→ Exercise instructions
Print all the records exactly as they stand.
━━ Task inputs ━━
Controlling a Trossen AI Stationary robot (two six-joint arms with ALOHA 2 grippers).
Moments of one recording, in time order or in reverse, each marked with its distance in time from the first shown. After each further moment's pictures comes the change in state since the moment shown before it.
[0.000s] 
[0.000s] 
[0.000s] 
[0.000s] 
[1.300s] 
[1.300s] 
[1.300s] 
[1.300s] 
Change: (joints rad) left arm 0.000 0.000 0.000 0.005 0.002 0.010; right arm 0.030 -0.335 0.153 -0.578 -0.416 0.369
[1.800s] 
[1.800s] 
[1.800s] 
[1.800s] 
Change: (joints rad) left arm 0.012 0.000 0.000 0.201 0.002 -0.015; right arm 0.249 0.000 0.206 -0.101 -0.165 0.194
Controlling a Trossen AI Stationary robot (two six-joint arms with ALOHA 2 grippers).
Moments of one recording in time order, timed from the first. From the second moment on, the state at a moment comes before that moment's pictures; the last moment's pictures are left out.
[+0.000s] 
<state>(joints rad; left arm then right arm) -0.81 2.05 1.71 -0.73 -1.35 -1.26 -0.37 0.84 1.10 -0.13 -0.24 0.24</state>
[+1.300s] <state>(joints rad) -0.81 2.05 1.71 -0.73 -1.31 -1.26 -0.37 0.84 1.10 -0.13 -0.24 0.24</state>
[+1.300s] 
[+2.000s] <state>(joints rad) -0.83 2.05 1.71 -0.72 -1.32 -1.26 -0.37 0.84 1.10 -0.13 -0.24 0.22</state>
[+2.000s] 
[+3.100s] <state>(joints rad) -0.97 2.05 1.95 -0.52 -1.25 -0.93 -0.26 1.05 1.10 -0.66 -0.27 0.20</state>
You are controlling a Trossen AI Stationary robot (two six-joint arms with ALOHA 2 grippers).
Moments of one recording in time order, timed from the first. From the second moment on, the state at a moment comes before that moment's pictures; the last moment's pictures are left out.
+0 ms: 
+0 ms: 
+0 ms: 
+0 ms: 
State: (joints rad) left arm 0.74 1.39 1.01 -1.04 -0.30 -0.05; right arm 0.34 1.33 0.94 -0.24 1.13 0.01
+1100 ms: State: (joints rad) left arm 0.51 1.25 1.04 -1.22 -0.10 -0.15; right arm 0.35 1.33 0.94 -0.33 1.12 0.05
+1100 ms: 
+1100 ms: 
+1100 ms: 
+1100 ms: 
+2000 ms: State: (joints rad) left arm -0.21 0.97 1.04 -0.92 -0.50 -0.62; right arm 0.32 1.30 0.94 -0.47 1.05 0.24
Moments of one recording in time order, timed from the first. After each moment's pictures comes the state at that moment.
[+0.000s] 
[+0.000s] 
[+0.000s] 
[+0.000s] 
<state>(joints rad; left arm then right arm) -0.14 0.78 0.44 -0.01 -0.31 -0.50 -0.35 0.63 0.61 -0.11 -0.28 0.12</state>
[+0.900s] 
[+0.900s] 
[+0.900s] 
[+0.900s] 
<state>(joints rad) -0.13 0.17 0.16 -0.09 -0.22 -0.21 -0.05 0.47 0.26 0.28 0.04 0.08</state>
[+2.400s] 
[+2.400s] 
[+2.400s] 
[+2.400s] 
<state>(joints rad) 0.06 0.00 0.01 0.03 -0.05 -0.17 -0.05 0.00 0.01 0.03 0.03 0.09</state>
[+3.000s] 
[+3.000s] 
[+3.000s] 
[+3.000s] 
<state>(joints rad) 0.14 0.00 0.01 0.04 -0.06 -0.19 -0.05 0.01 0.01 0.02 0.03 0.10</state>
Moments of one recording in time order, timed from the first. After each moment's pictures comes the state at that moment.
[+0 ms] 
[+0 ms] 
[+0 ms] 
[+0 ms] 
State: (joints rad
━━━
→ Output of the task
Controlling a Trossen AI Stationary robot (two six-joint arms with ALOHA 2 grippers).
Moments of one recording, in time order or in reverse, each marked with its distance in time from the first shown. After each further moment's pictures comes the change in state since the moment shown before it.
[0.000s] 
[0.000s] 
[0.000s] 
[0.000s] 
[1.300s] 
[1.300s] 
[1.300s] 
[1.300s] 
Change: (joints rad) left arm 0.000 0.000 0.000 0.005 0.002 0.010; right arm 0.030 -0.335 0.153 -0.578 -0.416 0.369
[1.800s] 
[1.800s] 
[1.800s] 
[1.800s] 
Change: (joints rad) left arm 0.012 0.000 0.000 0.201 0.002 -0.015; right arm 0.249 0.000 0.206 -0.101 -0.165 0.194
Controlling a Trossen AI Stationary robot (two six-joint arms with ALOHA 2 grippers).
Moments of one recording in time order, timed from the first. From the second moment on, the state at a moment comes before that moment's pictures; the last moment's pictures are left out.
[+0.000s] 
<state>(joints rad; left arm then right arm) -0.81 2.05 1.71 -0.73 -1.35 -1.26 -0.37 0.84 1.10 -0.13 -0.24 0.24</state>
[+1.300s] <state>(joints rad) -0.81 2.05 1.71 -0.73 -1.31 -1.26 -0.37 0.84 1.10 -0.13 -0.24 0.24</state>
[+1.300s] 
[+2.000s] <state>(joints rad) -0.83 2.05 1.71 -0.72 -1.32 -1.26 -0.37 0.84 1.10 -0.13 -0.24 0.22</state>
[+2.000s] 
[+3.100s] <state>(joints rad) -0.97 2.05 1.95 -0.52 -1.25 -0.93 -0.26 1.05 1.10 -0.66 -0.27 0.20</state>
You are controlling a Trossen AI Stationary robot (two six-joint arms with ALOHA 2 grippers).
Moments of one recording in time order, timed from the first. From the second moment on, the state at a moment comes before that moment's pictures; the last moment's pictures are left out.
+0 ms: 
+0 ms: 
+0 ms: 
+0 ms: 
State: (joints rad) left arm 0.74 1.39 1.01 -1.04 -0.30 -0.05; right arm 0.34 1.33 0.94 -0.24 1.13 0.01
+1100 ms: State: (joints rad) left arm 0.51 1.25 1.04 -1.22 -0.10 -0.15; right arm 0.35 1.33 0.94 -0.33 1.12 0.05
+1100 ms: 
+1100 ms: 
+1100 ms: 
+1100 ms: 
+2000 ms: State: (joints rad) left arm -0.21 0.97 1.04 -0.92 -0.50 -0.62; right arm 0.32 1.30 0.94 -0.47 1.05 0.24
Moments of one recording in time order, timed from the first. After each moment's pictures comes the state at that moment.
[+0.000s] 
[+0.000s] 
[+0.000s] 
[+0.000s] 
<state>(joints rad; left arm then right arm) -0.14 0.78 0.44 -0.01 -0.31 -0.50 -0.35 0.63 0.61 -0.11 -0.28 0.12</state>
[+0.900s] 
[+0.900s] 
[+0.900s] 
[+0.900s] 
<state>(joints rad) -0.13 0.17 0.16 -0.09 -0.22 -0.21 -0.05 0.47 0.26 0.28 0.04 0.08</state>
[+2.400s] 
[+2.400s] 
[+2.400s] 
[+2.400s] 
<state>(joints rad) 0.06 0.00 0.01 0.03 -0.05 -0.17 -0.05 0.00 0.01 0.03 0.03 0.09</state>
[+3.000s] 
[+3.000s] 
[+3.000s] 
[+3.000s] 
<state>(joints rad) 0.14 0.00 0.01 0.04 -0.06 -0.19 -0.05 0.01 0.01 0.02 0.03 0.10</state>
Moments of one recording in time order, timed from the first. After each moment's pictures comes the state at that moment.
[+0 ms] 
[+0 ms] 
[+0 ms] 
[+0 ms] 
State: (joints rad

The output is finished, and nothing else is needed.